Young people in this country are far more prone to be interested in Japanese cars like the Subaru WRX and the Mitsubishi Lancer EVO. Maybe if they put the Cube in the next version of Gran Turismo on PlayStation 12 it would sell a little better to the youth of this country. As it stands, the Nissan Cube will probably only appeal to guys like your dorky college dorm R.A. with all The Lord of the Rings posters.
Contrary to its name, the Cube isn't really a cube. Its form is actually rather asymmetrical and features one D pillar that is entirely made of glass. While that does take care of one sizable blind spot, it does make the car look funny. Not ha-ha funny. But more like wow, that guy has 14 toes kind of funny. You will have to be very secure in who you are to drive this car with your head held high.
It's not all bad. The front end of the Cube is endearingly cute and was apparently inspired by a bulldog wearing sunglasses. We all know that you see so many of those running around. What exactly are they smoking over at Nissan? And where can we get some?

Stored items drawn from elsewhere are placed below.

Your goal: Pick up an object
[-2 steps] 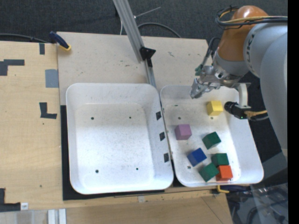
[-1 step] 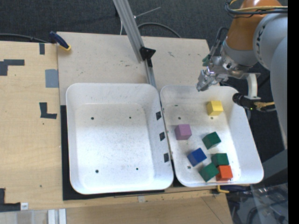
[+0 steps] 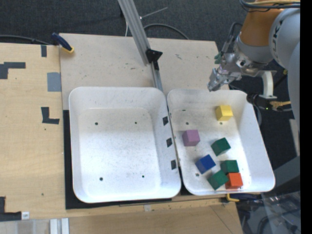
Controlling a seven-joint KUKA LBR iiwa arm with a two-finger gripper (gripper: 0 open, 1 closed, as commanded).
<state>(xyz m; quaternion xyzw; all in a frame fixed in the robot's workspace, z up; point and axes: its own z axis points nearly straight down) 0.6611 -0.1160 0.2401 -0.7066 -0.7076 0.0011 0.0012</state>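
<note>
1. Two white bins sit side by side on the bench: the left bin (image 3: 117,145) and the right bin (image 3: 253,126), rims touching in the middle.
2. No brand, label or writing I can read anywhere. There are just dark tape patches on the wood (image 3: 29,130) at the left.
3. The gripper (image 3: 216,83) hangs over the far rim of the right bin, near its top edge. It's small and blurry here, so I honestly can't tell if it's apart or together, and I see nothing in it. It isn't touching any block.
4. The yellow block (image 3: 224,112) is the closest one to it, alone near the far end of the right bin.
5. The purple block (image 3: 191,137) lies mid-bin, toward the left wall.
6. The near end has a cluster: a blue block (image 3: 205,163), a green block (image 3: 221,146) above it, then two more green ones (image 3: 224,173) right up against an orange block (image 3: 235,180).
7. The arm (image 3: 273,23) comes in from the right, orange band up top.
</note>
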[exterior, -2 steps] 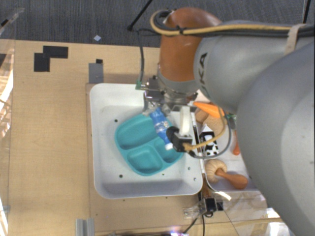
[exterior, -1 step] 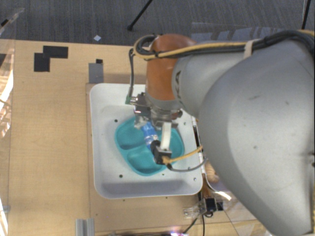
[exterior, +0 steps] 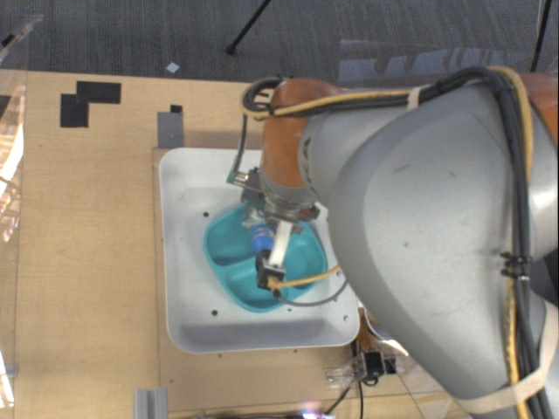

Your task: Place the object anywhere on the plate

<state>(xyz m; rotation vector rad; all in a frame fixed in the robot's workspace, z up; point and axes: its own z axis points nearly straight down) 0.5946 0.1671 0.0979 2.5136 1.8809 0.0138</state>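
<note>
A teal plate [exterior: 229, 244] with divided sections lies in the left white bin [exterior: 188, 321]. My gripper [exterior: 267, 223] hangs directly over the middle of the plate, coming down from the orange-banded wrist. A small blue object [exterior: 259, 237] shows right under the gripper, above the plate's centre ridge. Whether it sits between the fingers or rests on the plate cannot be made out. The wrist hides the plate's upper right part.
The large grey arm covers the right of the bench and most of the second bin. Black patches [exterior: 87, 100] and a grey bracket [exterior: 170, 129] lie on the wooden bench beyond the bin. Cables and a connector [exterior: 367, 365] sit near the bin's front right corner.
</note>
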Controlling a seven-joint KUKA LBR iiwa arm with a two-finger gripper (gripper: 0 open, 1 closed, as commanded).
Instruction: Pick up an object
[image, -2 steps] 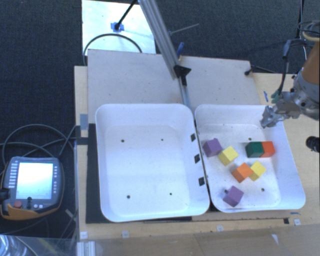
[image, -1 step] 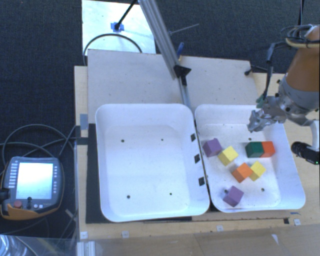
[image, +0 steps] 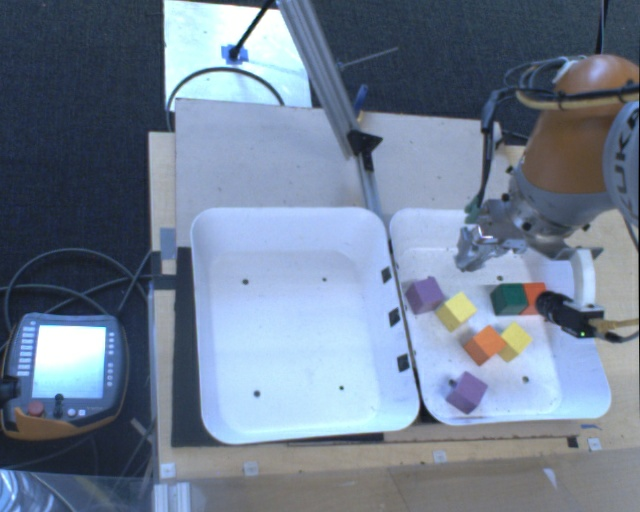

The wackiness continues unabated in the interior of the Cube what with its optional shag carpeting (yes, like your parents had in the living room when Saturday Night Fever came out) cover for the center of the dashboard and the speedo/tach that are colored like the Earth and the Moon when you turn on the headlights. In addition the headliner also features fabric that ripples out from the center like a pond right after you drop a pebble into it. No wacky stone has remained unturned in the design of the 2009 Nissan Cube.
Motivation for the lilliputian Cube comes in the form of a 1.8 liter four banger with 122 horsepower and 127 pound feet of torque. In other words, don't try to drive up too many steep hills. It is far wiser to just park the Cube in a parking lot and smoke whatever the Nissan designers were imbibing during the creation of this wacky wonder.
On an even greener note, the 2009 Nissan Cube does manage an impressive 28 miles per gallon city/30 miles per gallon highway rating with the CVT transmission. That is all the more impressive when you consider the fact that this vehicle is about as aerodynamic as your 380 pound Aunt Phyllis. But all that boxiness does pay dividends with interior volume that shames many SUVs.
Regardless of what you think of the styling of the 2009 Cube you have to applaud Nissan for having the stones to bring such an out there design to the United States market. If for no other reason than the fact that it is so wantonly creative the Cube deserves to succeed. Who is going to buy it? You sure got me.